Choisir le chemin de l'identité ne mènera jamais à l'égalité mais à la revanche

Les conservateurs et les progressistes ont le devoir de reconnaître et condamner les dérives identitaires wokes qui mettent en péril le modèle de l’école républicaine « à la française », référence majeure en termes d’inclusivité, de liberté d’expression et de capacité à s’affranchir par soi-même. Les récupérations politiques des déviances de l’extrême gauche par l’extrême droite doivent tout autant interpeller ceux qui ont les valeurs universalistes de la république chevillés au corps. L’Histoire nous a appris que les extrêmes, bien souvent, se nourrissent l’un l’autre dans une dynamique, ici identitaire, toujours mortifère. Sans nuance, sans esprit critique, sans culture générale il sera impossible pour les générations futures passées sur les bancs de l’école publique d’agir en pleine conscience pour préserver les acquis des Lumières, de raisonner rationnellement ou de prendre des décisions éclairées librement au quotidien. Ce constat est d’autant plus sévère au moment où le ciel s’assombri aux frontières de l’Europe.

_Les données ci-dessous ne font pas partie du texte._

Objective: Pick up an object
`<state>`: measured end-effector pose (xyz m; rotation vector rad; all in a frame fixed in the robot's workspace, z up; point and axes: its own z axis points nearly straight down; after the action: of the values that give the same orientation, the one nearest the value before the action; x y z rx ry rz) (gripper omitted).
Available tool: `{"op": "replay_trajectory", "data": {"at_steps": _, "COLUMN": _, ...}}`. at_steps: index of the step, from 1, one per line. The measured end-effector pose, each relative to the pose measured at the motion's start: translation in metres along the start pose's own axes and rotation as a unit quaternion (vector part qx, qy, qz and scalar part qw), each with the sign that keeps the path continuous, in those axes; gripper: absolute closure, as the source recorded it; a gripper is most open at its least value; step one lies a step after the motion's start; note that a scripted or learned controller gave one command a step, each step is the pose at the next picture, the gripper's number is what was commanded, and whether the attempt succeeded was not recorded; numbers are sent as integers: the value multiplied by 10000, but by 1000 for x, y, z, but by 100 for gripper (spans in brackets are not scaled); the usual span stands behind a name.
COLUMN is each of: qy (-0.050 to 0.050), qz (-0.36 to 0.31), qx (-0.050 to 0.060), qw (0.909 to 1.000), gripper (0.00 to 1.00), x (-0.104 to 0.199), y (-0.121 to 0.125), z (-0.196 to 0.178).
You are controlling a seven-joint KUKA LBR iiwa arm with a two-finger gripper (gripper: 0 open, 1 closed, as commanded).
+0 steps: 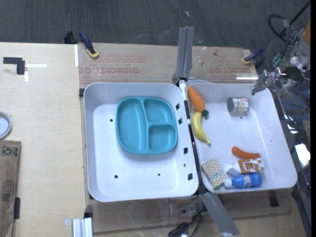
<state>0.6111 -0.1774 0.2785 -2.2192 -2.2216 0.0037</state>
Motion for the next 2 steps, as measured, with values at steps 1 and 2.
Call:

Comme le conclu très justement dans son livre Caroline Fourest : « Tant que la gauche identitaire ridiculisera l'antiracisme de façon aussi liberticide et sectaire, la droite identitaire gagnera les esprits, les cours, les reins, puis les élections. À force de défendre la censure, l'ethnie, la religion et le particularisme, on lui laisse le beau rôle : défendre la liberté. »[1]

 

Serge Fassiet

[1] Page 162 : Fourest, C. (2020). Génération offensée : de la police de la culture à la police de la pensée. Grasset.